What is needed is an exact transcription of the line containing "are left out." and every line after it through the end of the entries below, with no pictures.

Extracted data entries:
--

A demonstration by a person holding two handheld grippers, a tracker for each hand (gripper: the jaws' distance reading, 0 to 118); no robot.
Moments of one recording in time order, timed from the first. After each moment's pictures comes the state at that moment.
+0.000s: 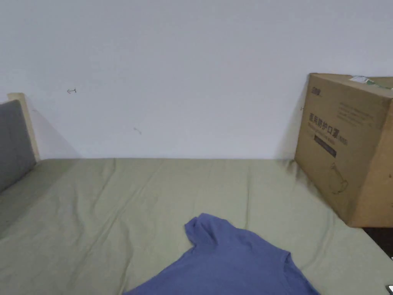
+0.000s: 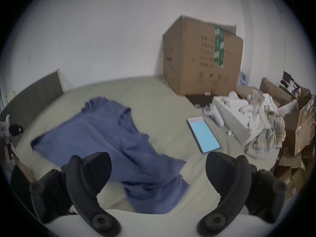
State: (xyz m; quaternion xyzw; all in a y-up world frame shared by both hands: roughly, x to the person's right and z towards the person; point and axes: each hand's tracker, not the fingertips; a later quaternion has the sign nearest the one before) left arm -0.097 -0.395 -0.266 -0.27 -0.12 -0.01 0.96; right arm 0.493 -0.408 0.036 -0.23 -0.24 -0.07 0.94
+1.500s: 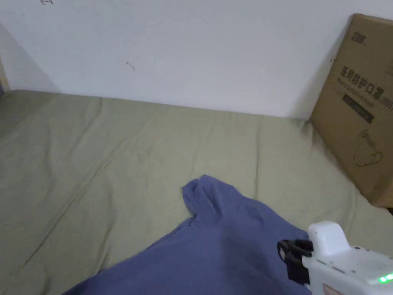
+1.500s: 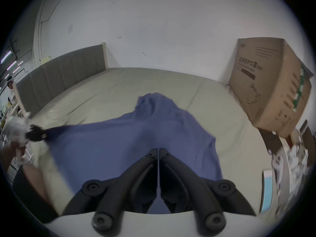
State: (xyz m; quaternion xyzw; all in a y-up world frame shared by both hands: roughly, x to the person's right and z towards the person) left arm -0.094 -0.485 -0.320 -0.38 -0.21 -0.06 0.90; right arm 0.446 -0.413 -0.276 -0.33 -0.04 0.01 0.94
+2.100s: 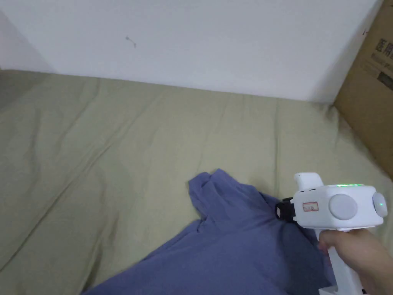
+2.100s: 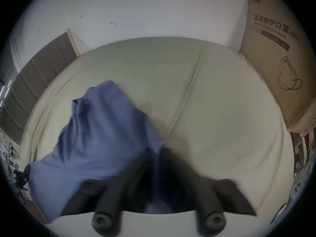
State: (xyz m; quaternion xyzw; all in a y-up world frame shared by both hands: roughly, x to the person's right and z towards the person) left arm -0.063 -0.496 -0.326 -0.41 -0.22 -0.12 0.88; right arm 0.542 -0.507 -0.452 -0.44 -0.05 -0.07 0.89
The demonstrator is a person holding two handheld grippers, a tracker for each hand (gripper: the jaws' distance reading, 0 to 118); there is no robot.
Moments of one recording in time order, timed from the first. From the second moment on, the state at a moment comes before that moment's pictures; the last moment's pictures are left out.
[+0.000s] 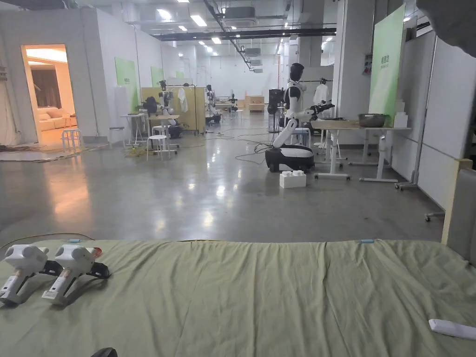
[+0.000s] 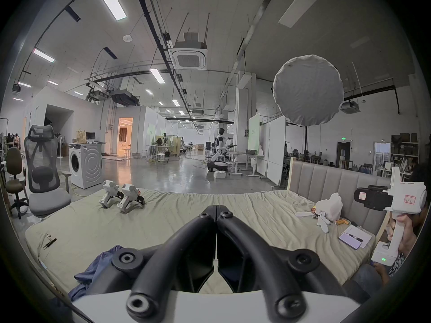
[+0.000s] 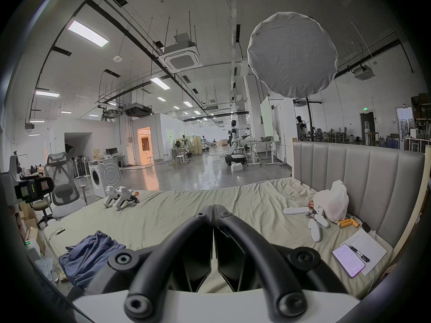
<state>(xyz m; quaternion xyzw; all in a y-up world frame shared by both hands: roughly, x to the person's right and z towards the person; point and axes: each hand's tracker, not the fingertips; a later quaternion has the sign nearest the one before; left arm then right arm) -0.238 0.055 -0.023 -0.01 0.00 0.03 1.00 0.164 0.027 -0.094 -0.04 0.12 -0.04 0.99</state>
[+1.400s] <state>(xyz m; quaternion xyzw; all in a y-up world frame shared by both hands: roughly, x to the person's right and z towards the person) -0.244 0.053 -0.022 -0.04 0.00 0.04 1.00 0.165 0.025 -0.088 -0.05 0.13 -0.04 0.99</state>
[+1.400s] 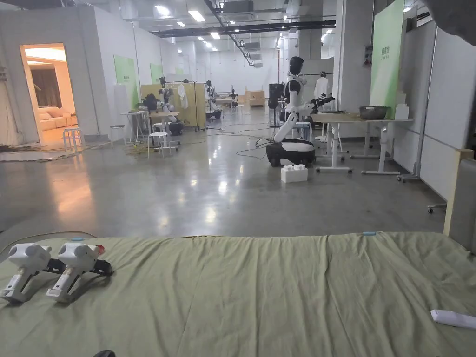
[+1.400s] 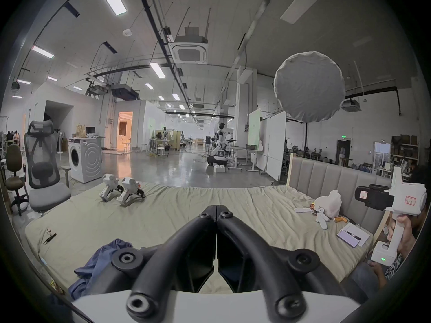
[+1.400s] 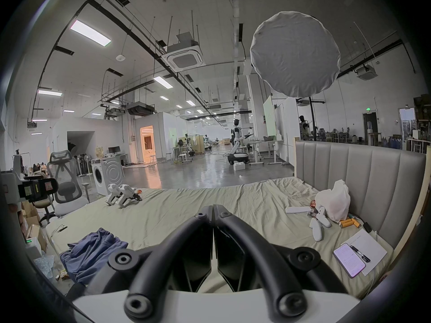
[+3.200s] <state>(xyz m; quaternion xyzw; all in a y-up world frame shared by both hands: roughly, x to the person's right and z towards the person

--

Task result:
Moments of one recording in time order, timed from the first. From the second moment on, the state at a moment comes before that moment's pictures; the last moment's pictures are left out.
[+0.000s] 
[+0.000s] 
[+0.000s] 
<state>(xyz m; quaternion xyzw; all in a y-up world frame shared by both hands: roughly, x to the person's right and z towards the person; point and axes: each hand's tracker, not the fingertips; a later quaternion has the sign nearest the one before; left arm then right arm) -0.238 0.055 -0.023 -0.01 0.00 0.03 1.00 0.164 0.027 -0.094 -0.04 0.12 -0.04 0.99</state>
[+1.400s] <state>(xyz m; quaternion xyzw; all in a y-up world frame shared by both hands: roughly, x to the person's right and z towards the person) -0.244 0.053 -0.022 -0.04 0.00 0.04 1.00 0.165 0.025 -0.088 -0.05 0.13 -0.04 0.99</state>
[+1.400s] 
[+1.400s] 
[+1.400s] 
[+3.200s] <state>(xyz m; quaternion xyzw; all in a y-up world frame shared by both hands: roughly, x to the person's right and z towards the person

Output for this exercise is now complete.